An even better choice would be to pick an ‘arbitrary’ word—a word that has nothing to do with package delivery. For example, “Rock Star Package Delivery” would probably create a strong trademark. If we established this as our brand, there would be no legitimate reason for a competitor to use anything similar to “Rock Star.” Clearly, if they try, it would be easy for us to establish that they are trying to confuse consumers and take advantage of the good will we have built up among our customers.
An really strong choice would be to invent a word. A so-called ‘coined’ or ‘fanciful’ mark has the greatest distinctiveness. For example, we could call our business “Airnillo Package Delivery.” From a trademark standpoint this mark is extremely distinct, because “Airnillo” is a made-up word. It might not be the best name, but, to be honest it can be hard to come up with a word that doesn’t exist. Try combinations of syllables, come up with a list of several words, and then do an Internet search. You will probably find that many of the words on your list already exist. The point is, when you create your own word, you are laying the groundwork for the strongest trademark protection. Then, creating strong branding is a matter of making investments in promotion of the brand.

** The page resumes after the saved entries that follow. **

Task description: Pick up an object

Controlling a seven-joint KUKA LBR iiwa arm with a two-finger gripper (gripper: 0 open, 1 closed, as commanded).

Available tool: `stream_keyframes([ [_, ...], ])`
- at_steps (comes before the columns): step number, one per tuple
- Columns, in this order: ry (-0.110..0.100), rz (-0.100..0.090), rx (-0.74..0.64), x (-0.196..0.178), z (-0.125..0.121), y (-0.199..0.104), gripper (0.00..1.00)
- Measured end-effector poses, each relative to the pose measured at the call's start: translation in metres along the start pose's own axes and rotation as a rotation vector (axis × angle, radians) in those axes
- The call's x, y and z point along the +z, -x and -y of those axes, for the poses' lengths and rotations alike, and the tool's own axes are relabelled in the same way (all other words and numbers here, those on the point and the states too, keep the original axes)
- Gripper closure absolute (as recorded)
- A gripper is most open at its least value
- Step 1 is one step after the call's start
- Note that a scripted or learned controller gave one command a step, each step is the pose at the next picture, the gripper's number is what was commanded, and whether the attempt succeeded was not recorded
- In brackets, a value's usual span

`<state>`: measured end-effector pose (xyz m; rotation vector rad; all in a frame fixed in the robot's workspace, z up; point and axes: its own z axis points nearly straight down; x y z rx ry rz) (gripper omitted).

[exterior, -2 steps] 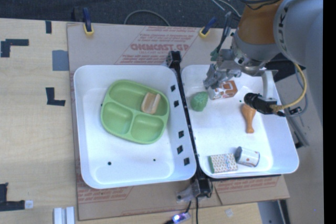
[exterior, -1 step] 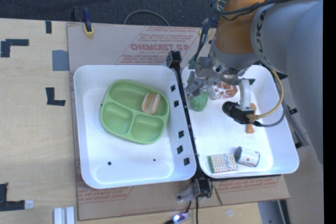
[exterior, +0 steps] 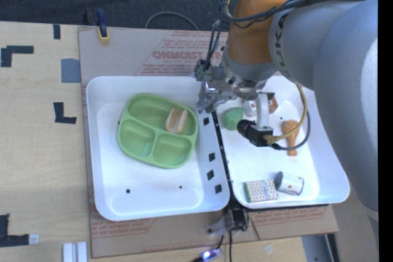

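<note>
Clearly, the arm is the biggest thing: it comes in from the right, grey with an orange band, and it hangs over the right bin near the wall that divides the two bins. The bench is light wood with dark tape marks, and a brown cardboard sheet lies under both bins. The left bin bears a green tray with several compartments, and a small tan piece lies in the tray's upper right compartment. The gripper is below the orange band, over the upper left part of the right bin; the wrist hides its tips, so I cannot tell how it stands or whether it has hold of anything. A green object lies just beside the gripper, in the right bin near the dividing wall. A black cable part hangs just below it. An orange object lies further to the right in the same bin. Near the front edge of the right bin lie a flat patterned pack and, just beside it, a small grey and white object.
</note>
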<state>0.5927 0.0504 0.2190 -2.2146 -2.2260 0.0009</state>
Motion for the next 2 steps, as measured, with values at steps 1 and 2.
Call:
stream_keyframes([
  [1,-0.001,0.000,0.000,0.0023,0.0091,-0.0446,1.00],
  [2,-0.001,0.001,0.002,0.0023,0.0088,-0.0429,0.00],
])
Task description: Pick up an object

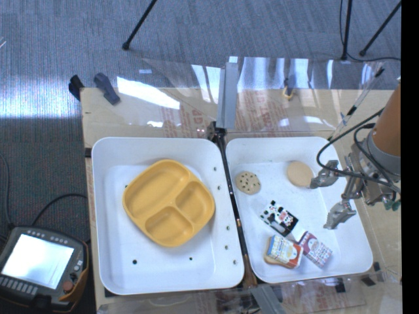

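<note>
Robot arm's jaws (332,197) spread wide above the right edge of the right white bin (262,150), holding nothing.

Inside that bin lie a flat tan oval disc (300,173), a round chocolate-chip cookie (248,182), a black-and-white cow-print carton (279,218), an orange snack packet (283,251) and a small red-and-white box (315,249). The left white bin (108,156) holds a yellow three-compartment plastic plate (169,202).

bright, even daylight; a sunlit patch on the carpet (39,100) at nine o'clock, white glare streaks on the clear panel (196,87) toward twelve, soft shadows, focus mildly soft throughout
</note>
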`<state>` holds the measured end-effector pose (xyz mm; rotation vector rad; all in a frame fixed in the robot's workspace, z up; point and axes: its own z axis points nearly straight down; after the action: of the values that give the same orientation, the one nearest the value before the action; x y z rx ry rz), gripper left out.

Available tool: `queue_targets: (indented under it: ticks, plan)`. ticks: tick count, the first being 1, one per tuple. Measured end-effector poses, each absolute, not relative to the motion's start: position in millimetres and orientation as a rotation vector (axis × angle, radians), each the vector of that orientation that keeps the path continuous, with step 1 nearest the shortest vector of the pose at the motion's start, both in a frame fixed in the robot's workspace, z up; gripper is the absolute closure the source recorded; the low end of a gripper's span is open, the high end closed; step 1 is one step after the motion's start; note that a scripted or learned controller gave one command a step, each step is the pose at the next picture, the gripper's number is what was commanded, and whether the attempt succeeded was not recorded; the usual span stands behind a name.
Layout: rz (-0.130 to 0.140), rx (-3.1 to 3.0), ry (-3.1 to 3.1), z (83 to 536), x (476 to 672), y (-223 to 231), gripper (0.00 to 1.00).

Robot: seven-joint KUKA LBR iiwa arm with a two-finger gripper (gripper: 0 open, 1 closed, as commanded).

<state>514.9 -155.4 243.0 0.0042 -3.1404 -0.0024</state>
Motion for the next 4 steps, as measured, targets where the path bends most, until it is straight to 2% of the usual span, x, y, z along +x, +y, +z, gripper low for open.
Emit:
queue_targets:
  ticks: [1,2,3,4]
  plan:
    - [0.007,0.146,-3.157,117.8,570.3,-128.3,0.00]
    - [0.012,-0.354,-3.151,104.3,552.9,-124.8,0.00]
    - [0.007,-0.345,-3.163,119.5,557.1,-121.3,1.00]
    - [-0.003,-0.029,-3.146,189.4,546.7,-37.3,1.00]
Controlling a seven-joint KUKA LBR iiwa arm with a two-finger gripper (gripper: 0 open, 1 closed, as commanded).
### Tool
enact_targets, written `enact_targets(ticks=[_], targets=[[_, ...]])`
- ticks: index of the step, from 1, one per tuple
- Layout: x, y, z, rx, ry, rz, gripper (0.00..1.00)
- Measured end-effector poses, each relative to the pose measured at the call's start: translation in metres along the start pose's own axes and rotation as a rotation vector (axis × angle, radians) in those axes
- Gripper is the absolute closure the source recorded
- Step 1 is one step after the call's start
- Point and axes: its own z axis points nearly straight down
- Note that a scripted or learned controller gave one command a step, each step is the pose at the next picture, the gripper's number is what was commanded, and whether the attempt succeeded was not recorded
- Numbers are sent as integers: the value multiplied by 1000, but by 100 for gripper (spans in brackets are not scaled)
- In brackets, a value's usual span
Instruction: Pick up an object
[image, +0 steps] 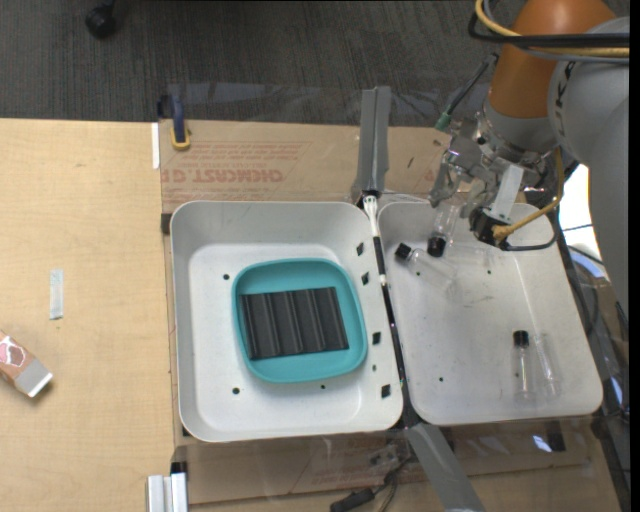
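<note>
My gripper (452, 205) hangs over the far left part of the right bin (480, 400), under the orange wrist band. Directly below it is a clear vial with a black end (437, 240), standing steeply against the gripper's tip. Whether the vial is gripped or resting on the bin floor is unclear from this angle. A small black cap-like piece (403, 252) lies just left of it on the bin floor. A second clear vial with a black cap (524, 360) lies flat near the right bin's front right.
The left bin (200, 330) holds a teal tray (243, 330) with a dark ribbed insert. A metal divider bar (374, 140) rises between the bins at the back. On the brown bench to the left lie a small wrapped item (20, 366) and a pale strip (56, 295).
</note>
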Motion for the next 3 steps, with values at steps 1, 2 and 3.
enact_targets(ticks=[1,2,3], targets=[[1,-1,2,0,1,80,100],[1,-1,-5,3,-2,79,100],[10,-5,-3,1,0,97,100]])
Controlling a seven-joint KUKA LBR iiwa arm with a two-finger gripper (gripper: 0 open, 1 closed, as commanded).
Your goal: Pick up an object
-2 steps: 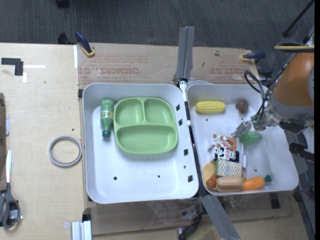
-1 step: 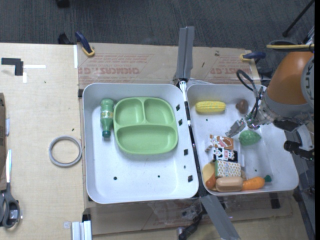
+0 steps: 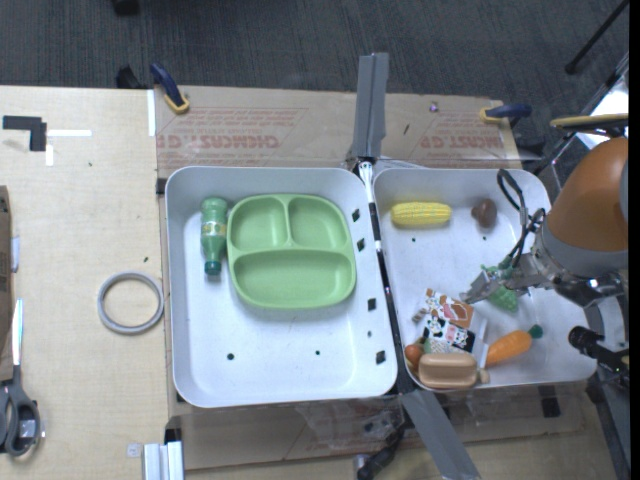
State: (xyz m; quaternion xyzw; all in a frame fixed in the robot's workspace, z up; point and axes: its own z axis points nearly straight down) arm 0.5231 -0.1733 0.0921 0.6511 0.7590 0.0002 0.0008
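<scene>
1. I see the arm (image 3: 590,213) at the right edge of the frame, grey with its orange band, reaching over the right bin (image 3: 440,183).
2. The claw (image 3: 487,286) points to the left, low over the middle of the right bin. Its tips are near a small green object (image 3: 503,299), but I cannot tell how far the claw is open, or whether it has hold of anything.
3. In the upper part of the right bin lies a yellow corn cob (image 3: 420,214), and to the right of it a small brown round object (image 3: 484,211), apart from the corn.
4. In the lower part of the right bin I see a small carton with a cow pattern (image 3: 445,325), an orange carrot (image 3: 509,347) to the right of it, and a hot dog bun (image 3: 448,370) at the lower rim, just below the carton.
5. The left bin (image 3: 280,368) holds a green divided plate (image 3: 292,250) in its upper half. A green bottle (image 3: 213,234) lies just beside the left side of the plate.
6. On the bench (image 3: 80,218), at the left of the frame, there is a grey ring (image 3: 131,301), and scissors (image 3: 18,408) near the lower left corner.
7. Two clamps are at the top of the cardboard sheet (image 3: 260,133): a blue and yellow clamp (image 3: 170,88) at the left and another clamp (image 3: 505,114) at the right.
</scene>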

Sometimes, a strong brand starts naturally and immediately when you find a clever combination of words, and you and others say, “Hey, that’s a great name.” Such a brand might be inherently strong from the beginning. More often, however, strong brands are created over time, through promoting your product. eBay®, Google®, Amazon®, Gucci®, and the like, have strong brands because of the effort they spent launching and promoting a product or service that people want, and thereby built recognition for their brand names among their target consumers.
In sum, it’s best to focus on branding that is not likely to be confused with existing brands, and is distinctive enough to be worthy of your advertising, marketing, and promotion budget.
At this point, you should have a general understanding of what trademarks are about, and what potentially makes a good brand name. It should also be clear that before launching any branded product, you should seek the advice of an attorney well versed in patent and trademark law. In particular, it’s important to have the right research conducted to find out about similar marks to your intended trademark. It is equally, if not more important to get the advice of someone who can interpret this research and advise you regarding your particular circumstances—about how to avoid conflicts with existing marks, how to pick a strong mark, and how to effectively establish trademark protection.